Reese and Dewey don’t see him when he reaches the kitchen. With a dull sense of surprise, Malcolm notes tear tracks streaked across Dewey’s face. Reese unshockingly sports none, but he looks perturbed. Malcolm knows his brothers are Stevie’s friends too, but for some reason he didn’t expect them to actually care, at least not like he does. Not like this.
He’s still staring at the backs of their heads when he opens the fridge door, and at the noise they snap around to look at him in unison, like a pair of dogs hearing a key in the latch. Malcolm averts his gaze fast, staring into the depths of the refrigerator instead. When he glances back over, Reese has hastily looked away, but Dewey is still staring at him, eyes wide. He can feel an expression pass over his face quickly, but he has no idea what it looks like. Whatever Dewey sees makes him, too, turn back to the TV, though not without an enigmatic answering look of his own. Malcolm doesn’t know what it means, and he wonders when the last time was that his brothers’ thoughts felt this mysterious to him.
Nothing in the fridge looks like it’s worth the effort of eating, so he shuts the door (out of the corner of his eye, he sees Reese’s head jerk in an aborted turn) and heads for the phone instead.
“Francis?” he blurts when the phone is picked up, instead of something normal like hello. His voice sounds rusty, choked. He chalks it up to the vestiges of sleep still stuck in his larynx.

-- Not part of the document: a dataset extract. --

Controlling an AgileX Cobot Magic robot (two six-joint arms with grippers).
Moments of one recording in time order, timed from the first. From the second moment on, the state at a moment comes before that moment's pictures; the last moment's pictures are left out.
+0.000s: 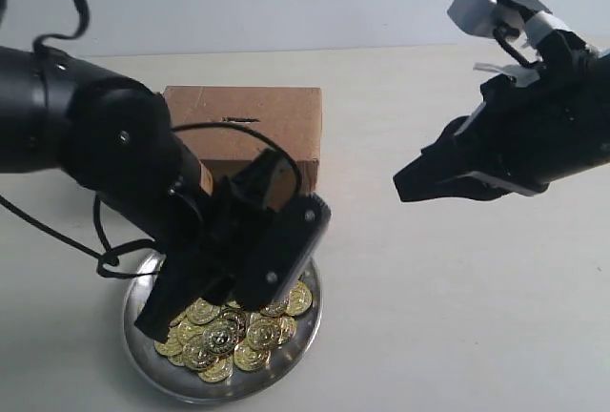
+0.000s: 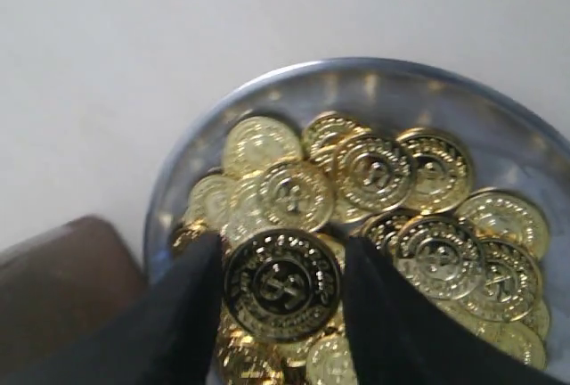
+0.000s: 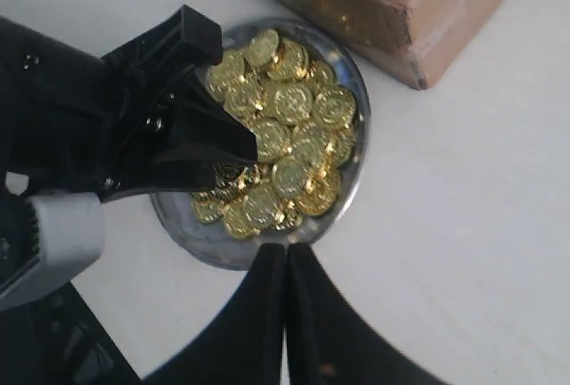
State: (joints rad) left arm -0.84 1.69 -0.96 -0.21 0.58 1.55; right arm 0.34 1.28 -0.78 0.86 0.83 -0.70
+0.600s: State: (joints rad) left arm -0.66 1.37 -0.95 -0.40 0.57 1.34; right arm 0.51 1.39 -0.71 1.63 0.66 -1.09
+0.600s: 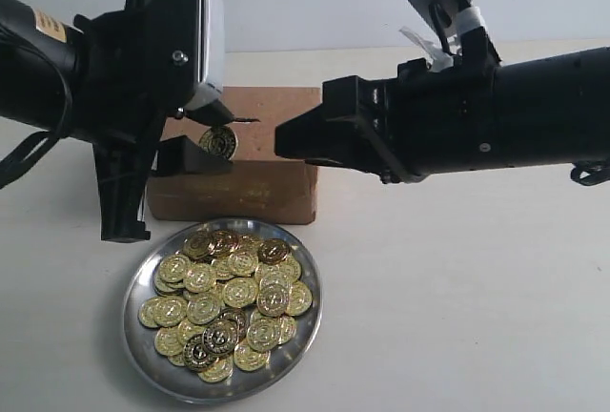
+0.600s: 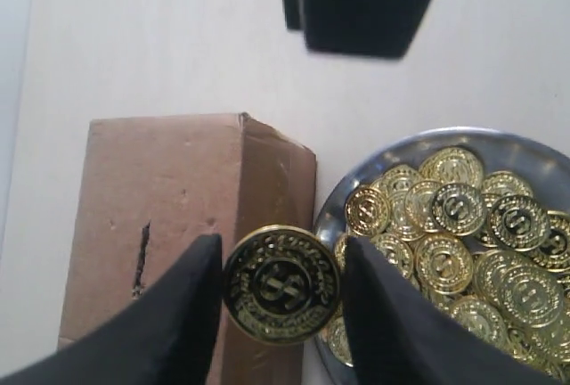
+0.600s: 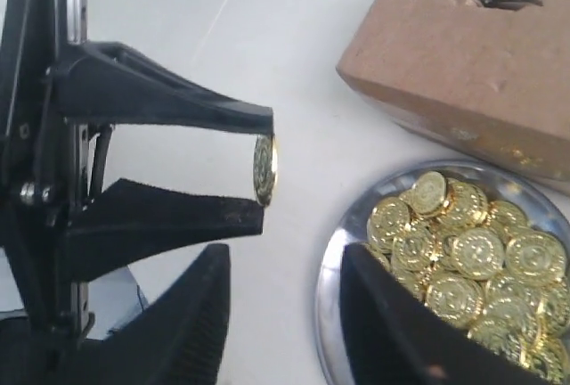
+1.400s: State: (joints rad) left arm -0.71 1.33 -0.95 -0.59 0.58 1.47; right arm 0.52 1.43 -0.71 1.74 0.72 -1.20
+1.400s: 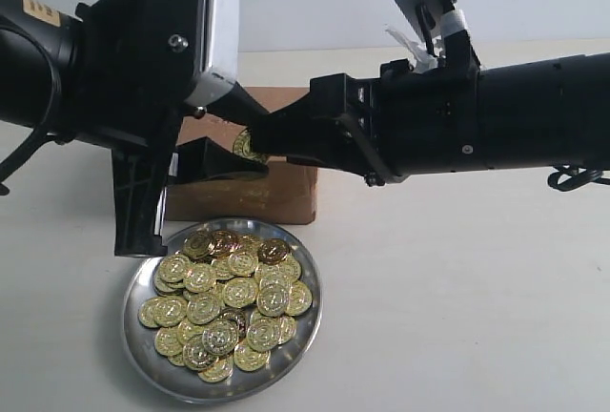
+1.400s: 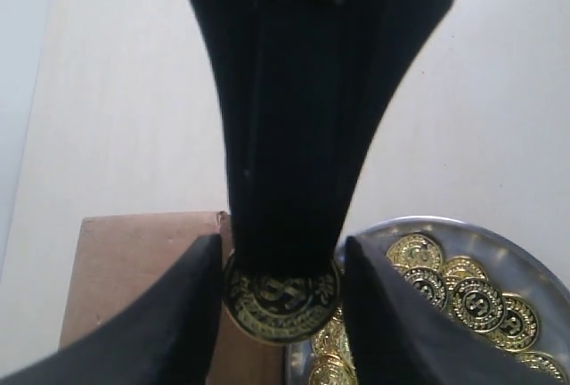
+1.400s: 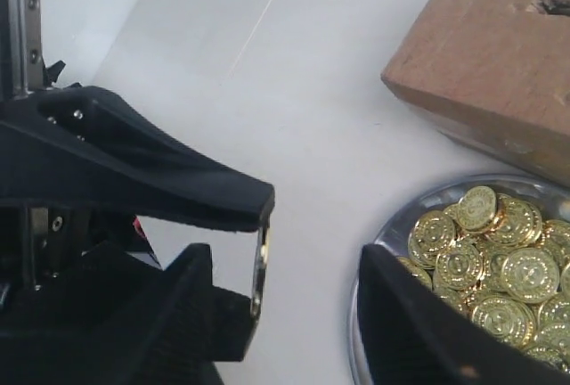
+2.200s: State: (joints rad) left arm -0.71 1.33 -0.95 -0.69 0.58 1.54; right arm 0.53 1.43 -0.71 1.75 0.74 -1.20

“Malcolm,” says Francis, blearily surprised. Malcolm imagines him rubbing his eyes on the other end of the phone line, dragging the hand down the rest of his face to his jawline, catching in the stubble there. “Shouldn’t you be in bed?”
“I just woke up,” says Malcolm, then comes to a stop, feeling suddenly awkward. He doesn’t know what he’s supposed to say. He’s already heard the right words- his mom said them, if not easily, then at least fluidly- but somehow, coming from him, it feels wrong. Like it would cement the phrase into reality. Francis is silent, waiting, but Malcolm knows the pause won’t last much longer before he starts asking questions. Answering Francis seems strangely less bearable than just spitting it out.
His stomach twists just as the voice is reaching his throat, and the sentence he means to say turns into something else. “Stevie’s gonna die,” says Malcolm, and as he does he knows nothing he can do will make it less real.